Q: Jonathan, I wanted you to look ahead beyond this weekend to the following weekend when you'll be at the oldest street circuit in North America [Trois-Rivieres], in probably one of most prestigious Atlantic races. What are your thoughts?
Jonathan Macri: I'm definitely looking forward to that race. The team has been really quick this year on street circuits. So I think that's a circuit that definitely favors my style of driving, as well. Last year, we ran quick there and finished in the top five, which was really good for me. So going there again, we came up with a strong finish in Toronto.
It's kind of hard to expect going in every week. It's such a close field; you're never really sure where you're going to be in the field, but we definitely have a good setup there. So things should turn out good for us. I really love the track there, and I know that we are going to have a good setup there and it should pretty much be a good weekend for us.
Q: I know that you are a very young guy, so I don't know how much of that history that particular venue, Trois-Rivieres, you are familiar with, but is that a place where you are aware of the history and the tradition and the prestige associated with that venue?
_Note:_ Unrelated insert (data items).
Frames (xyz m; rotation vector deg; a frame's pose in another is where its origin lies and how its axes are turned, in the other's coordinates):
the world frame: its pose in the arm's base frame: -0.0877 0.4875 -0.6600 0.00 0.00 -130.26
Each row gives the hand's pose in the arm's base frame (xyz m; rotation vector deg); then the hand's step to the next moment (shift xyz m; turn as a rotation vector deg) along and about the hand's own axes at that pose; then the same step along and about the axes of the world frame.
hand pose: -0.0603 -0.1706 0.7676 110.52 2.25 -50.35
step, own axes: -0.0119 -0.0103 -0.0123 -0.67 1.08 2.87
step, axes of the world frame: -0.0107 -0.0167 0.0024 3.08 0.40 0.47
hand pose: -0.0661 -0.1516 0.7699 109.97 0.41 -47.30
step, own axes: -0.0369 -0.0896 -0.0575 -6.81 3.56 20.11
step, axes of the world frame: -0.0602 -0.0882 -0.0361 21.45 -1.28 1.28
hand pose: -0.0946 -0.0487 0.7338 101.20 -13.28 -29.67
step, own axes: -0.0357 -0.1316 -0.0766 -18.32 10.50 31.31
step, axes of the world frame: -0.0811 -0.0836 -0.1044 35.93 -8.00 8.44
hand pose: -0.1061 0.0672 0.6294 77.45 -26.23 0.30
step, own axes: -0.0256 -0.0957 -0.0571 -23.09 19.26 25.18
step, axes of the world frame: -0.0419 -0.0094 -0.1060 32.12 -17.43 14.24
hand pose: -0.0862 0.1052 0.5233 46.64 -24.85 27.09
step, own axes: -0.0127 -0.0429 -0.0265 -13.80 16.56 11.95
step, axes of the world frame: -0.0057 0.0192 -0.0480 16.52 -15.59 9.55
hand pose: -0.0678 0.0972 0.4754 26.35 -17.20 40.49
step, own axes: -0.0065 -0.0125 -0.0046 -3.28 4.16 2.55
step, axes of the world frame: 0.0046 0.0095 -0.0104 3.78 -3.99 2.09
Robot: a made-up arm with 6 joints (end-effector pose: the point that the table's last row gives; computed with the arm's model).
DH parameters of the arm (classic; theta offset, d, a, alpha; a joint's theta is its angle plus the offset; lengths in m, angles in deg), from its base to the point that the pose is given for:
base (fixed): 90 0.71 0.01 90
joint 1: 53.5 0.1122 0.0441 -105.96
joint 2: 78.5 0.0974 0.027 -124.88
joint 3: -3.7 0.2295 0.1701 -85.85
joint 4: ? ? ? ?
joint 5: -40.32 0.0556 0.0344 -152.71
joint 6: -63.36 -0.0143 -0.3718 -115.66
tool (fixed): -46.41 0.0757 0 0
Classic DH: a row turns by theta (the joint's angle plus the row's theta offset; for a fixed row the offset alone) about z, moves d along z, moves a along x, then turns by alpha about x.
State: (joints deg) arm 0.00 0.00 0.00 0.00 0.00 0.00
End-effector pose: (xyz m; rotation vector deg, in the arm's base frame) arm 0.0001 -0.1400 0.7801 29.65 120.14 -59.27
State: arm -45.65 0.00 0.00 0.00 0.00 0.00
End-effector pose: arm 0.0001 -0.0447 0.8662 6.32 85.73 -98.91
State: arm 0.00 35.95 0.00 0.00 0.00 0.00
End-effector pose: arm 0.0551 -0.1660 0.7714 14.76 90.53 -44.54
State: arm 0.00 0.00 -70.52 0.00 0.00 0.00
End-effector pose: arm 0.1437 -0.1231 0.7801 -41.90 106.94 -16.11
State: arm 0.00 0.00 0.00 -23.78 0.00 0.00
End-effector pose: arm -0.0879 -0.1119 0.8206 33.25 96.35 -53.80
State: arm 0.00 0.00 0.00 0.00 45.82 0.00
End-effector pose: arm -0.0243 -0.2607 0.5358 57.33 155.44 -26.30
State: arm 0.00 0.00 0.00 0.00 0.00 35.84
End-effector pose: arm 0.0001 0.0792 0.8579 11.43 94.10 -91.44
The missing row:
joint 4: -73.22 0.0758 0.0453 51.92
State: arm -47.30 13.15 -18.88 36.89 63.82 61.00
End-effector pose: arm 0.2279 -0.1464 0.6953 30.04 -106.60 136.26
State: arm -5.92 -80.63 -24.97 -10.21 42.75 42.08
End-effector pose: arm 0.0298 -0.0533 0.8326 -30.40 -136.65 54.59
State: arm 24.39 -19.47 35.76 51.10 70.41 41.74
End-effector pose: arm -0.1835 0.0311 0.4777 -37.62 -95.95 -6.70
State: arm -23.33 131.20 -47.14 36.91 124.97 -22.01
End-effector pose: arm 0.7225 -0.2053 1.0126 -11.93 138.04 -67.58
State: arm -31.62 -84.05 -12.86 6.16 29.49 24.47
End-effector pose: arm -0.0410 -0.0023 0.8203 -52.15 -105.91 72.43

Jonathan Macri: Yes, actually. Every year, I'm learning more and more about it. Yeah, I'm pretty familiar with the prestige of the CART Toyota Atlantic Championship everything and coming back there and how it somewhat originated from that race as well.
But I'm still learning more and more about every single race I go to.
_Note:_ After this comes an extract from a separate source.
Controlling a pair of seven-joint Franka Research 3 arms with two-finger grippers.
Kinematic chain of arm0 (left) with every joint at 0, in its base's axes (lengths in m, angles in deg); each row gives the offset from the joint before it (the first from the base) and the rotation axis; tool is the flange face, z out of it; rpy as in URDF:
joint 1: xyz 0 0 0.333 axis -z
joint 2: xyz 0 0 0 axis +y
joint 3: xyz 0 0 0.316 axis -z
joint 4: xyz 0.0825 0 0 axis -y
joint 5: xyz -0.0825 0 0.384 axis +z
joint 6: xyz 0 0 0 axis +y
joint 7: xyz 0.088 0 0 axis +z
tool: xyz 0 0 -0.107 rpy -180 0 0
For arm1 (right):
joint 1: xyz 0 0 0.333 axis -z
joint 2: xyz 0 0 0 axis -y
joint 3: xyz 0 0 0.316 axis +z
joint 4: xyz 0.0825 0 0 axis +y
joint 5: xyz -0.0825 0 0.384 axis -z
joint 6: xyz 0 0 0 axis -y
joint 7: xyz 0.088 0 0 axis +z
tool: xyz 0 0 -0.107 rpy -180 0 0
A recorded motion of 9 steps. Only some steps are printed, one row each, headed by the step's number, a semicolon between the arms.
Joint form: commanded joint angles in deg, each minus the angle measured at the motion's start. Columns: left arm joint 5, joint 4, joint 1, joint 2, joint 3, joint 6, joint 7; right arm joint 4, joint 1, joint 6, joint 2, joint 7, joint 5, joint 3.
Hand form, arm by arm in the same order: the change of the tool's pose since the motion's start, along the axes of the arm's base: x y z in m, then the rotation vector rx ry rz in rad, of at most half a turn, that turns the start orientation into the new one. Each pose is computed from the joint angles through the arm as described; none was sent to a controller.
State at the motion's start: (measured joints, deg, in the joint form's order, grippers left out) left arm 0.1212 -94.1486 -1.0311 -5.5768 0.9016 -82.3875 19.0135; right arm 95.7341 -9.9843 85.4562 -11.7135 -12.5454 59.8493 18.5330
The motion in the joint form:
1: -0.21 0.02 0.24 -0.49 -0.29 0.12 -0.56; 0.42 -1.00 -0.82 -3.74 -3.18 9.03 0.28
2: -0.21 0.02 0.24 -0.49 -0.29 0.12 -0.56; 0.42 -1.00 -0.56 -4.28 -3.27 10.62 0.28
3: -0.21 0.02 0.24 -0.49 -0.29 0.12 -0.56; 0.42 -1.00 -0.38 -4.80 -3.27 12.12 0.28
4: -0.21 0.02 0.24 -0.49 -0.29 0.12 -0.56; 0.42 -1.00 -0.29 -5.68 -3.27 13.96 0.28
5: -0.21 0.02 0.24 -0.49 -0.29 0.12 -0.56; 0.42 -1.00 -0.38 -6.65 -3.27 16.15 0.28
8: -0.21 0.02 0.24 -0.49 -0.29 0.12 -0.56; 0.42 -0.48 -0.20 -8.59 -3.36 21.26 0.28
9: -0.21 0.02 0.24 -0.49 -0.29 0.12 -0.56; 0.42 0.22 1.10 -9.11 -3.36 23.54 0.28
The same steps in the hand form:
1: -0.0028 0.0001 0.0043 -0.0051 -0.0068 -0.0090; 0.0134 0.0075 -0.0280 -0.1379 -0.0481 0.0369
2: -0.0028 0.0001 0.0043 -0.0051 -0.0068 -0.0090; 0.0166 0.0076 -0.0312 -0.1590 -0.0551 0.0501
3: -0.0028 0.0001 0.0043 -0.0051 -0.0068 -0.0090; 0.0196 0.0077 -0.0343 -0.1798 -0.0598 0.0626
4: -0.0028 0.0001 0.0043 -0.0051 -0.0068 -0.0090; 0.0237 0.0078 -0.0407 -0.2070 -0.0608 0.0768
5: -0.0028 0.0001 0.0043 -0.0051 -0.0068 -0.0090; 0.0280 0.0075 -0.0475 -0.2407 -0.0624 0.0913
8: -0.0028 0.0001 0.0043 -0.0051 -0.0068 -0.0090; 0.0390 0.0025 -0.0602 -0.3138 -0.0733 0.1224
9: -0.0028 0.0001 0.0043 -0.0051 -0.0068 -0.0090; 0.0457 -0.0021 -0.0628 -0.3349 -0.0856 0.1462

Q: For both Josh and Jonathan, I'm sure you guys saw the impact of the gold medal victory in Salt Lake City; and Eric Gagne has talked about how proud he is to represent Canada, even with the backdrop of the political situation of the Montreal Expos. I wonder if this is giving you guys some thought; you talked about personal team pride, does it give you a sense of the impact you could have, wearing that Maple Leaf on the fire suit, and does it give you some thought about what it means and the impact that you could have as a Canadian athlete?
Jonathan Macri: I definitely feel the pressure of just being back in front of the hometown crowd and having them put the pressure on me to allow me to do well in front of them, having friends and family, as well.
I think it's coming to race in Canada, that's definitely something extra to push for. I think you wake up each morning before going to the racetrack and you feel good about going to the racetrack. You have an extra reason to do good that day in front of the hometown crowd and everything.
Yeah, it does feel really good. This year I feel a little support of the fans and the Canadian fans, and they are really good with the support that they are giving. I think from my aspect, it definitely helps me do better in front of the hometown crowd.
Josh Beaulieu: I think most Canadian kids grow up dreaming of wearing a gold medical around their neck at the Olympics. I think that same sense definitely transfers over to racing.
My first experience, my first race this year in Canada at the Toronto Indy, like Jonathan says, you wake up in the morning and you have that much more motivation to do well and to do a good job and to have a successful weekend in front of your own country, not only your hometown, but your home country. There's definitely an element of not only your hometown, but also in representing your nation well, and especially in an international series like we are involved in.
Merrill Cain: We appreciate you both joining us today, both Jonathan and Josh, thanks for participating in the call. We appreciate it and we look forward to seeing you in Vancouver in couple of days.
We'd also like to thank Alex Tagliani of Player's/Forsythe Racing Team for joining us today. And we'd like to remind everybody that the Champ Cars return to the track this weekend. Sunday's race will air live on SPEED Channel with pre-race coverage getting underway at 4:00 p.m. Eastern time. Thanks to all what participated in today's call and have a wonderful afternoon.